4. Polise 24 saatlik gözaltı yetkisi: Yargı güvencesini ortadan kaldıran bu yetki, “kişi özgürlüğü ve güvenliği”ni düzenleyen Anayasa madde 19’a aykırı.
5. Sosyal medyaya getirilen sınırlamalar: Sosyal medyanın şiddet çağrısı yapmak amacıyla kullanılmasına engel olma amacı anlaşılır olsa da, özellikle Gezi deneyiminin de gösterdiği gibi, anayasal hak ve özgürlüklerin kullanılmasına çağrı, kolayca suçlandırılabildi. Bu nedenle, sosyal medya yasaklarına olanak tanıyıcı yasal düzenleme, Anayasa madde 25 ve 26’ya aykırılık oluşturur.
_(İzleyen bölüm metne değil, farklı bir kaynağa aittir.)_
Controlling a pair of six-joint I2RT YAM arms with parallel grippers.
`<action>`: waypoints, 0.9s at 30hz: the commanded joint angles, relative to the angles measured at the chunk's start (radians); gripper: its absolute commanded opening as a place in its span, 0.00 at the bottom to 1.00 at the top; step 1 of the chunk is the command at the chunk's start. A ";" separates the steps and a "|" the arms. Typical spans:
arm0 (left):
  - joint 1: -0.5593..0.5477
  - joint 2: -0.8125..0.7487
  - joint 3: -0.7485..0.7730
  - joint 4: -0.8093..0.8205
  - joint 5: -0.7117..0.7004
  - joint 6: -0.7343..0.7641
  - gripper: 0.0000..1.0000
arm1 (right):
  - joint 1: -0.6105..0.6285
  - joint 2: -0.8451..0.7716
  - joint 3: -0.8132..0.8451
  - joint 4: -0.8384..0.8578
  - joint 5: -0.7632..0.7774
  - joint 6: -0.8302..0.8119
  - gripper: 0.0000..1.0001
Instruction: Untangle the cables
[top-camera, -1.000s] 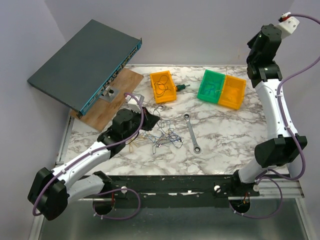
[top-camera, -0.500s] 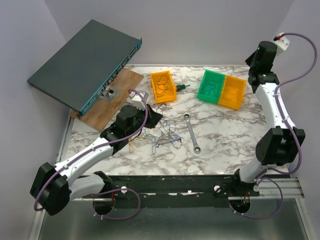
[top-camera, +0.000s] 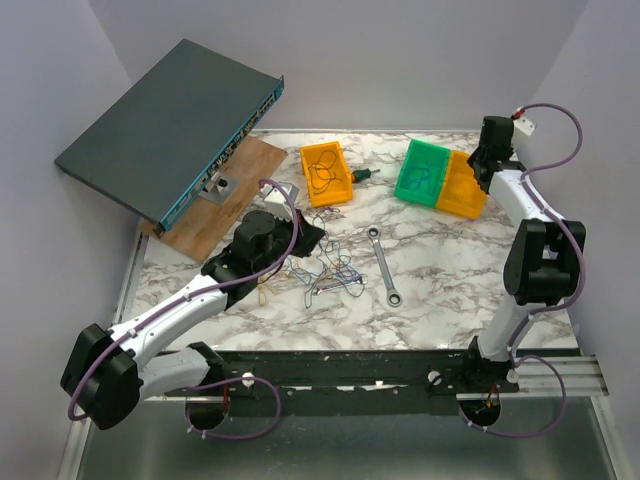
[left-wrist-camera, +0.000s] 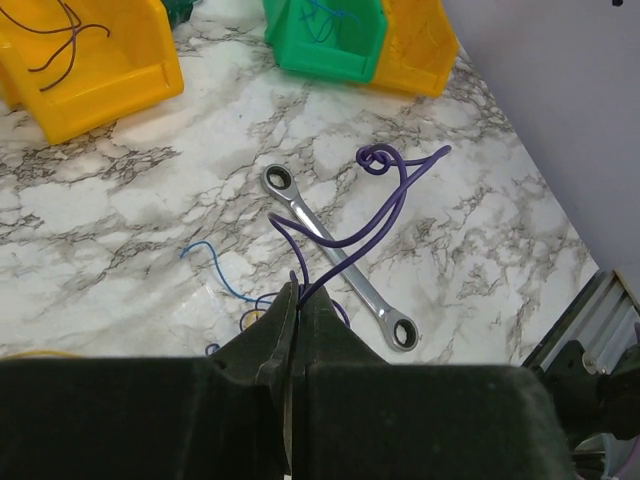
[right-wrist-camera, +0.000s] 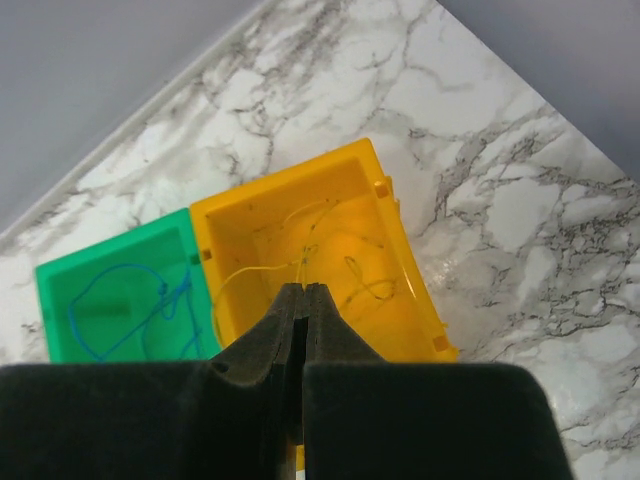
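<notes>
The cables lie as a small tangle of thin blue, purple and yellow wires on the marble table, left of the wrench. My left gripper sits at the tangle's upper left edge. It is shut on a purple wire that loops up over the wrench. A blue strand lies beside it. My right gripper hangs over the yellow bin. It is shut, and a thin yellow wire runs from its tips down into that bin.
A green bin holding blue wire adjoins the yellow bin. An orange bin with dark wire stands at the back middle. A dark network switch leans over a wooden board at the back left.
My right arm has swung down from high near the back wall to just over the yellow bin. My left gripper has shifted slightly right, still shut on the purple wire.
</notes>
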 joint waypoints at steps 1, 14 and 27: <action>-0.004 -0.022 0.005 -0.015 -0.039 0.032 0.00 | -0.007 0.056 0.023 -0.038 0.073 0.004 0.01; -0.004 -0.018 0.014 -0.019 -0.011 0.045 0.00 | -0.008 0.319 0.126 -0.113 0.007 0.055 0.01; -0.005 -0.047 0.040 -0.074 0.018 0.058 0.00 | -0.008 0.161 0.120 -0.146 0.011 0.025 0.33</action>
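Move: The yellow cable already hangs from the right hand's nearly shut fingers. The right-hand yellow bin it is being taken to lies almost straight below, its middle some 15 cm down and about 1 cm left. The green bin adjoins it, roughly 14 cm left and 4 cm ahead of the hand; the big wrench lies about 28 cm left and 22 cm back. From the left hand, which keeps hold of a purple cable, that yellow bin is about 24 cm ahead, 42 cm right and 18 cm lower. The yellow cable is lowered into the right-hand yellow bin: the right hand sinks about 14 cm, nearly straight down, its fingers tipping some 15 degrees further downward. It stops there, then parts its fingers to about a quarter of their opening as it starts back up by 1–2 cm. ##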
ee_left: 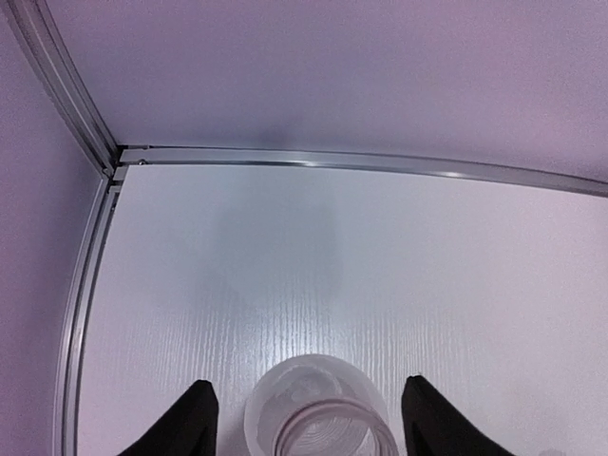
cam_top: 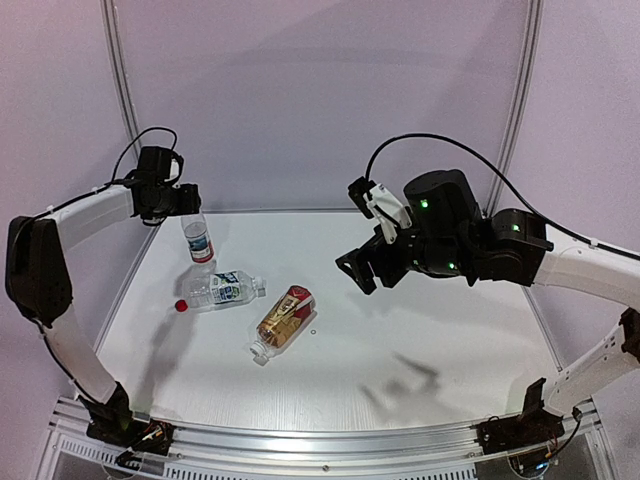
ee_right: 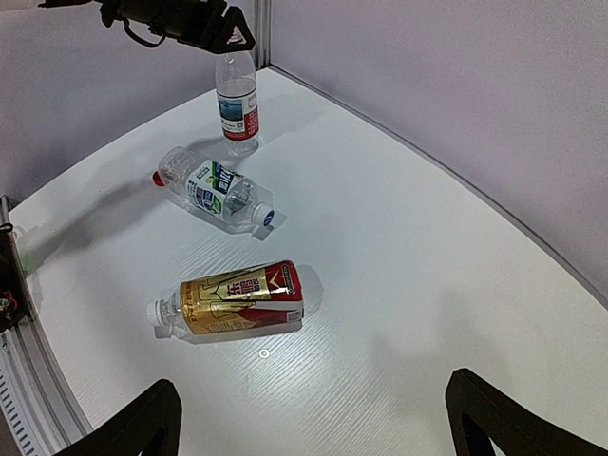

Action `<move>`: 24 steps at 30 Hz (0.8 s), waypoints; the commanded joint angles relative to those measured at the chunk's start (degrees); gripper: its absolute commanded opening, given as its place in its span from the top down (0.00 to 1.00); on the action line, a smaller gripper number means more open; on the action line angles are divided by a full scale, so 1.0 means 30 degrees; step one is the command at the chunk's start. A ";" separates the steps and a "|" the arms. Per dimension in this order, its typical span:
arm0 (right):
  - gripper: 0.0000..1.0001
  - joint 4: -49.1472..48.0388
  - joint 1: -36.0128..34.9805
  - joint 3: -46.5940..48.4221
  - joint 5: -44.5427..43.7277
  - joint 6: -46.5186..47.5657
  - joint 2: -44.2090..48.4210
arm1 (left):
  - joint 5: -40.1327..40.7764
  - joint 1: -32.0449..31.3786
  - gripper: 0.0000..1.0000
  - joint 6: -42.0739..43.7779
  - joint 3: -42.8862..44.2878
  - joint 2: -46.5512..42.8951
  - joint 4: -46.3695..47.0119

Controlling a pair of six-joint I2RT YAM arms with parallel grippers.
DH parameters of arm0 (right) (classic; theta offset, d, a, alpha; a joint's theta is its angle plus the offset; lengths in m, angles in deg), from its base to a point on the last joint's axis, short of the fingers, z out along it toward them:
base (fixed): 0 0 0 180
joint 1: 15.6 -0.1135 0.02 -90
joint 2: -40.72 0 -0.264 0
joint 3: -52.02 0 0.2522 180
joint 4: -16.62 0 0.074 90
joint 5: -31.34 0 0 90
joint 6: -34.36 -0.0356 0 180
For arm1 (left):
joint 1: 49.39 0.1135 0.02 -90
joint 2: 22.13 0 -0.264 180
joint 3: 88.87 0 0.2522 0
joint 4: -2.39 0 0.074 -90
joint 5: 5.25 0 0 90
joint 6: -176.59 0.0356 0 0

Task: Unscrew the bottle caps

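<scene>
A clear bottle with a blue-white-red label stands upright at the back left. My left gripper hangs right over its top. In the left wrist view its fingers stand open either side of the threaded neck, touching nothing; I cannot tell whether a cap is on it. A clear bottle with a green-blue label lies on its side with its red cap on. The amber bottle lies nearer, whitish cap on. My right gripper hovers open and empty above the table's middle.
A tiny loose ring lies on the white table beside the amber bottle. Aluminium rails edge the table, with purple-grey walls close behind and to the left.
</scene>
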 commanded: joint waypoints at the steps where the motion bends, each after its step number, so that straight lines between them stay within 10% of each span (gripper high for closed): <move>1: 0.01 0.0337 0.0087 0.0249 0.0143 -0.0433 0.0043 | 0.0220 -0.0332 0.30 0.0550 -0.0552 -0.1068 -0.0872; 6: 0.01 0.0517 0.0070 0.0290 0.0575 -0.0632 0.0071 | 0.0349 -0.0357 0.03 0.0535 -0.0868 -0.1774 -0.0943; 24: 0.01 0.0624 0.0081 0.0470 0.5889 0.3098 0.0151 | 0.5315 -0.2401 0.01 0.0012 -0.1401 -0.6270 -0.4659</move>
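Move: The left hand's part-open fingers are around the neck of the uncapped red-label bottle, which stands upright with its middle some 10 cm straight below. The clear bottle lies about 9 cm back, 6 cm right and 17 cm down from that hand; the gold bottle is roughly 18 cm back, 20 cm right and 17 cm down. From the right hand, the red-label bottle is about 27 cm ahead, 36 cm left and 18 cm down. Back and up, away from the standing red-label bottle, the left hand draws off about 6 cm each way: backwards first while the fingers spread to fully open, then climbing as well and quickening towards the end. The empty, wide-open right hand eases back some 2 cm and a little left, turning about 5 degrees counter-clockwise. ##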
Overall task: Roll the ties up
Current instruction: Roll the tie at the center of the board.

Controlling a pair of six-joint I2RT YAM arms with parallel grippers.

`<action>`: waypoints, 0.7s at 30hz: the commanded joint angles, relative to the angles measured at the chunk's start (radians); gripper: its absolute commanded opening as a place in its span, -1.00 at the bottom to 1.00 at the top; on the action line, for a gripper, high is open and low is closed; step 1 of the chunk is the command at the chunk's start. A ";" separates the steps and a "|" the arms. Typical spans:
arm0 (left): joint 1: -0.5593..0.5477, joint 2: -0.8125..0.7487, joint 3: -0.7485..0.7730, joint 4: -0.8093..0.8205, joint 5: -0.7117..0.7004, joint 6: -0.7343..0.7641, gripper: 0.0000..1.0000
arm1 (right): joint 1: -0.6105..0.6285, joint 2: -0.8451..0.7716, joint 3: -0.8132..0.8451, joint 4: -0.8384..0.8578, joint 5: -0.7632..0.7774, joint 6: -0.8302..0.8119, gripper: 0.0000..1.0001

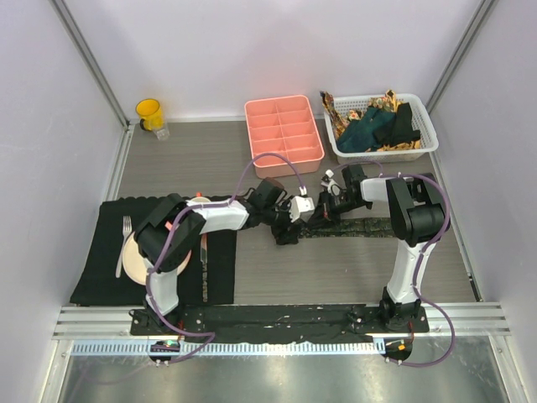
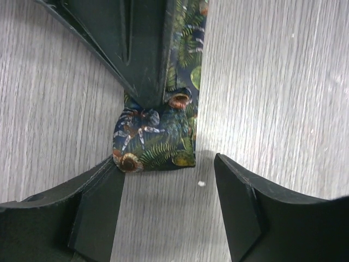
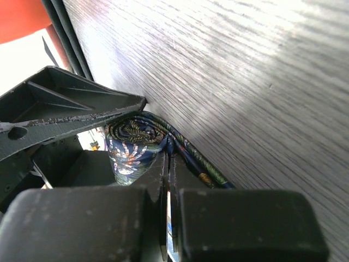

6. Avukatların soruşturma dosyasına ulaşım hakkına kısıtlama: ‘Soruşturmanın amacını tehlikeye düşürebilecek’ durumlarda avukatlar için öngörülen dosyaya ulaşma hakkı, “sav-savunma ve karar” üçlüsünden oluşan “âdil yargılanma hakkı”nı zedeleyici olduğundan, Anayasa madde 36’ya aykırı.
En az bu kadar maddede daha, Anayasa’nın ilgili maddesi ile bağlantılı aykırılıklar var: Gösteri sırasında maske takma yasağı, kamu görevlisine mukavemet suç tanımının genişletilmesi, kolluk gücünün toplantı ve gösterilere müdahale yetkisinin artırılması, molotofkokteyli yasağı bahanesiyle toplantı ve gösterilerin engellenebilmesi ve d.
Bu ilk aşama, 2. ,3. ve 4. halka aykırılıklar olarak genişletilebilir:
2. aşama: kamu düzeninin bir alt kavramı olan “kamu güvenliği” adına getirilen özgürlük sınırlamaları, birçok yönden, madde 13’te yer alan ve “demokratik toplum, ölçülülük ve hakkın özü” şeklinde sıralanan güvence ölçütlerine de aykırı. . .
3. aşama: “İnsan haklarına saygılı demokratik devlet” niteliğine (md. 2) zaten aykırı…
4. aşama: insan haklarına ilişkin uluslalarası belgelere aykırı (md. 90)…
Aşamalı aykırılıklar, Adalet Komisyonu’ndan çıkacak metne göre ele alınacak.
KARAMAN ACISI: Diğer büyük yatırımlarda olduğu gibi madencilikte de çED ıskalaması, “yaşamı sıfırlamak” anlamına gelebiliyor. Ders çıkarılabilecek mi?